Find every line with the string "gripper" in the material below and copy it.

_Dataset extract_
>>

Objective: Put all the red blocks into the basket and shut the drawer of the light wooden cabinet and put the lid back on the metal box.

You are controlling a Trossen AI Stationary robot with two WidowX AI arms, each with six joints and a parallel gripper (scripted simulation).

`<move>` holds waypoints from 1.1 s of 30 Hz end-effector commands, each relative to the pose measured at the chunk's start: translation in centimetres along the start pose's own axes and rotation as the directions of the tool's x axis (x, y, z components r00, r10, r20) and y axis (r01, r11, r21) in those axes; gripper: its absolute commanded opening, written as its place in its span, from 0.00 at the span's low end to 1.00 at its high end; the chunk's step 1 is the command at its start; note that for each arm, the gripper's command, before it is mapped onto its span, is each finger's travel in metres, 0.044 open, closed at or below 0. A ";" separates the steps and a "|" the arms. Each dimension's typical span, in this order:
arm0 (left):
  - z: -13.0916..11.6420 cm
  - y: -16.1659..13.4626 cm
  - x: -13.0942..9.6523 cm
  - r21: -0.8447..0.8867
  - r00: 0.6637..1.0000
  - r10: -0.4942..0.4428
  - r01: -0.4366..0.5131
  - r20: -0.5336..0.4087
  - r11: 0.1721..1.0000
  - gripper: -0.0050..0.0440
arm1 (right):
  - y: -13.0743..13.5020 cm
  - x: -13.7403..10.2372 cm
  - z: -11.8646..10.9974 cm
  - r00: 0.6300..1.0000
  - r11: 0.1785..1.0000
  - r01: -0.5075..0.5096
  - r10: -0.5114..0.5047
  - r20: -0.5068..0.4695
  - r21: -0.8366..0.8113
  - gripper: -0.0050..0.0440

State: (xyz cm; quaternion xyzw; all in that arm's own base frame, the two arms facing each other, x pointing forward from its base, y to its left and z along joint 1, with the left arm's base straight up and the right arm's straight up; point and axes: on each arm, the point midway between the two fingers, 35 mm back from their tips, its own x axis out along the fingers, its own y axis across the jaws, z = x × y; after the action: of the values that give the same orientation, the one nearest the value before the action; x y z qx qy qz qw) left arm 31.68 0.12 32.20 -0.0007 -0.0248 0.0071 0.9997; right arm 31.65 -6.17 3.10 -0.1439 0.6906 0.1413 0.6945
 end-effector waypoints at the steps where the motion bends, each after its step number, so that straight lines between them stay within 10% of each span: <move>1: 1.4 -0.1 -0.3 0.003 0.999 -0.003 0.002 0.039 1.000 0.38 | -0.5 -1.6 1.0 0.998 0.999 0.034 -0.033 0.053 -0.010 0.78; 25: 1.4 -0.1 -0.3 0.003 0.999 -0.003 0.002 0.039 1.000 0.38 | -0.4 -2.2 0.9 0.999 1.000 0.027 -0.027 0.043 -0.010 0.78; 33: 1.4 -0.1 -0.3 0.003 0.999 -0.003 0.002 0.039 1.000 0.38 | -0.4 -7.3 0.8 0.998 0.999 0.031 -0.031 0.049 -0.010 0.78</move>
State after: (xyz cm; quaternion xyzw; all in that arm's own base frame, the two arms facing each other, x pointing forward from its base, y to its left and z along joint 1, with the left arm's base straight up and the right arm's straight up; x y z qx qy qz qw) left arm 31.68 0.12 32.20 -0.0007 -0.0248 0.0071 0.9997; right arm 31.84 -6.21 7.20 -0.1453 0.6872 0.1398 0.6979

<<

_Written answer_
You are controlling a Trossen AI Stationary robot with two WidowX AI arms, each with six joints and a parallel gripper (scripted simulation).
`<move>` holds waypoints from 1.1 s of 30 Hz end-effector commands, each relative to the pose measured at the chunk's start: translation in centimetres along the start pose's own axes and rotation as the directions of the tool's x axis (x, y, z components r00, r10, r20) and y axis (r01, r11, r21) in those axes; gripper: its absolute commanded opening, written as its place in its span, from 0.00 at the span's low end to 1.00 at its high end; the chunk's step 1 is the command at its start; note that for each arm, the gripper's command, before it is mapped onto its span, is each finger's travel in metres, 0.044 open, closed at or below 0. A ";" separates the steps and a "|" the arms. Each dimension's typical span, in this order:
  - gripper: -0.0050..0.0440
  - gripper: -0.0050..0.0440

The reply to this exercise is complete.